The platform, the result of a collaboration led by Ian Papautsky and Takeshi Shimamura, grows hundreds of microscopic tumors from cells harvested during a patient’s biopsy. Researchers can then expose these three-dimensional “organoids” to various drugs using microfluidics to predict which would be most effective for each patient in the clinic.

Preliminary studies published in the journal Lab Chip demonstrate that the system can accurately simulate lung tumors and elements of their microenvironment to evaluate drug sensitivity and resistance. If clinically approved, researchers could use the platform to quickly test a broad menu of drugs both alone and in combination for each individual patient — essentially a personalized, miniaturized large-scale trial.

“It’s really a perfect system for bringing science to the bedside,” said Shimamura, associate professor of surgery in the College of Medicine. “It’s a bridge between the patient and the research.”

Traditionally, researchers use tumor cell cultures for drug testing in the laboratory. These cells are grown on the surface of plastic plates that are very unlike their natural environment. By contrast, patient-derived organoids form a three-dimensional structure that more accurately reflects the shape and composition of the original tumor.

“These models are more representative of what’s going on in a patient,” said Papautsky, the Richard and Loan Hill Professor of biomedical engineering in the colleges of engineering and medicine. “When we did the drug screening on cells in two-dimensional culture and then used the same cells to build a three-dimensional structure, the drug tolerance and response were very different.”

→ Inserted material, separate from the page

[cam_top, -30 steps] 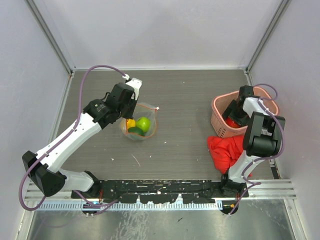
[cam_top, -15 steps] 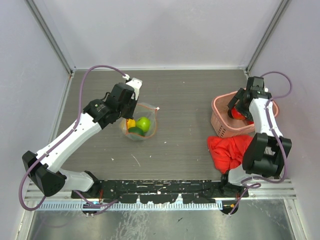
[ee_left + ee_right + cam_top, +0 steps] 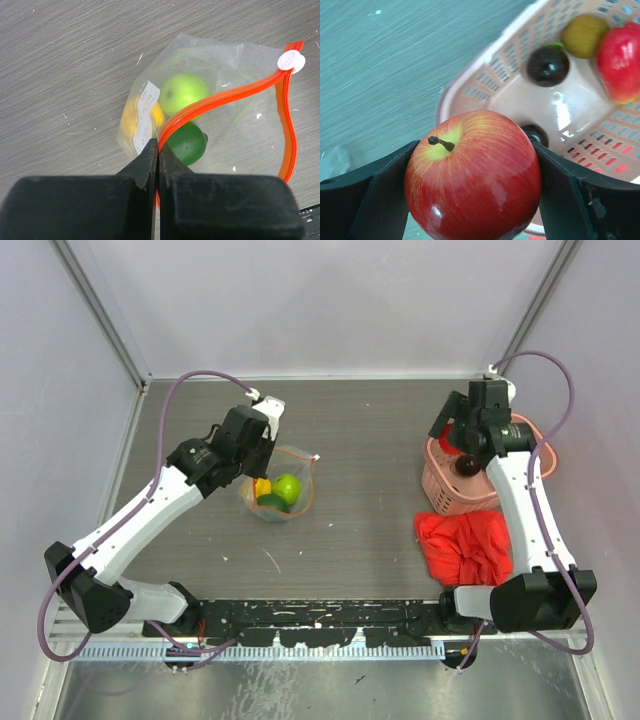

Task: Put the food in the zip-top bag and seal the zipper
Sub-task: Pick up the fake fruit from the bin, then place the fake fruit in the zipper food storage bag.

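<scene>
The zip-top bag [image 3: 283,485] lies left of centre on the table, its mouth open. Inside it are a light green fruit [image 3: 182,92], a dark green one [image 3: 187,142] and a yellow one [image 3: 131,117]. My left gripper [image 3: 157,145] is shut on the red-orange zipper [image 3: 225,95] at the bag's near end. My right gripper [image 3: 475,150] is shut on a red apple [image 3: 472,190], held above the left rim of the pink basket [image 3: 485,65]. Seen from above, that gripper [image 3: 450,435] hides the apple.
The basket [image 3: 440,485] stands at the right and holds a dark fruit [image 3: 548,65], an olive-yellow one [image 3: 583,34], a red one [image 3: 620,62] and another dark one [image 3: 536,134]. A red cloth [image 3: 465,545] lies just in front of it. Walls close in the table.
My right arm has risen out of the basket and swung towards its far-left rim with the apple. The left arm and the bag have not moved.
</scene>
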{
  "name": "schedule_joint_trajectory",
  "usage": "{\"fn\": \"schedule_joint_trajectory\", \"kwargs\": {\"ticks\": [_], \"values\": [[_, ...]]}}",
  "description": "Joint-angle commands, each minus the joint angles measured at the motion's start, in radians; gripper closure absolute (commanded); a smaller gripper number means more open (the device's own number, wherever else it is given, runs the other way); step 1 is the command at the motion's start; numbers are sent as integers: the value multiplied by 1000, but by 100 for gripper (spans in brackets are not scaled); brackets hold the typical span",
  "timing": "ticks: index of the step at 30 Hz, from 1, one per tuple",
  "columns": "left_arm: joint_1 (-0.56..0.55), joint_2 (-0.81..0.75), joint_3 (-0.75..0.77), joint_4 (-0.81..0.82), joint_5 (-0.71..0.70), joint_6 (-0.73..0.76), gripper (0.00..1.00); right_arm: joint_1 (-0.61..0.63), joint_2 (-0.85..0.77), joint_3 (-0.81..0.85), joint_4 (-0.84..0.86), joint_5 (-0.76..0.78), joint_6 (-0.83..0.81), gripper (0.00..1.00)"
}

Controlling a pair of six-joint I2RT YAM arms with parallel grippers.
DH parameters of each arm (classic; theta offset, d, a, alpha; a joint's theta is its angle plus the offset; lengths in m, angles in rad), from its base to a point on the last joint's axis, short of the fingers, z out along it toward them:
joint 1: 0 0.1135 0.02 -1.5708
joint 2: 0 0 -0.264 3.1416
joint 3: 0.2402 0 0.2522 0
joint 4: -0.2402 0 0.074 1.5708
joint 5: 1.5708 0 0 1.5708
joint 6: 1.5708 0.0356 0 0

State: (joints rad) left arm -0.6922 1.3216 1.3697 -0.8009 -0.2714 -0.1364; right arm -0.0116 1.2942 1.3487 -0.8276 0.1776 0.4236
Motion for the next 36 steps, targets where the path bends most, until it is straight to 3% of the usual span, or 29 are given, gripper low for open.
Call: {"fn": "schedule_joint_trajectory", "kwargs": {"ticks": [1, 9, 23, 36], "values": [[-4, -24, 7, 55, 8, 6, 100, 103, -54, 57, 26, 27, 10, 56], [-3, -22, 8, 54, 13, 4, 100, 355, -83, 59, 110, 17, 11, 56], [-4, -18, 9, 54, 23, 1, 100, 770, -68, -64, 462, -37, -67, 56], [-4, -5, 13, 49, 33, -7, 100, 956, 16, -205, 788, -136, -117, 55]]}}
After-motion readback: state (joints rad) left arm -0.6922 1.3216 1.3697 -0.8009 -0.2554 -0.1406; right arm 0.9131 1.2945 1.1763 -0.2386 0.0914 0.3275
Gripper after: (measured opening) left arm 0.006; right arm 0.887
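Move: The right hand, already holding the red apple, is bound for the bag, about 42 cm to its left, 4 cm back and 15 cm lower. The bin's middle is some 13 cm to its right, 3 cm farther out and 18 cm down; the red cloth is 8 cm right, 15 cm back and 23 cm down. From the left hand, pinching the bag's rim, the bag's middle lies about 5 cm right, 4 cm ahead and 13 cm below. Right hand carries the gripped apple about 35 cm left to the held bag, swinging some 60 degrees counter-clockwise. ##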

Papautsky and Shimamura’s collaboration set out to shrink those organoids down to a size that would allow scientists to run hundreds of such tests simultaneously. They designed microwells — very small, U-shaped pockets where cells could form into organoids less than a quarter of a millimeter across. Hundreds of these microwells can fit inside a single well of a standard 48-well laboratory plate.

An array of organoids grown from the tumor of a single patient.

Using the Papautsky group’s expertise in microfluidics, the researchers designed a system capable of delivering drugs and biological factors to subpopulations among these tumors. The result is a panel of hundreds of nearly identical tiny tumors, sourced from a single patient, for large-scale drug screening.

“In the long run, we would obtain these samples from the clinic, isolate the tumors, put these cells straight into our device and create a drug response platform,” Shimamura said. “Then we may be able to offer a quick prediction of what might be a good combination to try on the patient.”

After introducing the model in a 2022 paper, the team continued to refine its features to better simulate the environment surrounding a tumor in a patient’s lungs. The new Lab on a Chip paper added a second type of cell, called cancer-associated fibroblasts, to the organoid system and replicated drug resistance effects observed in patients that couldn’t be explained by tumor cells alone.

Using this more realistic setup, researchers can develop new strategies to evade drug resistance that are more likely to translate into successful clinical use. The team also believes the platform could be adapted for studying other types of cancer and cellular diseases.

The researchers credit the support of the biomedical engineering and surgery departments and the interdisciplinary environment at UIC for making such a promising new technology possible.

“One of the reasons I came to UIC is because the university offers diversity in disciplines, with a particular strength in bioengineering,” Shimamura said. “That enables us to really work across disciplines, and that is extremely important for this type of challenge.”

Other UIC co-authors on the new paper include lead author Qiyue Luan, as well as Ines Pulido, Angelique Isaguirre and Jian Zhou. Funding for the research was provided by the U.S. Department of Defense and the National Cancer Institute.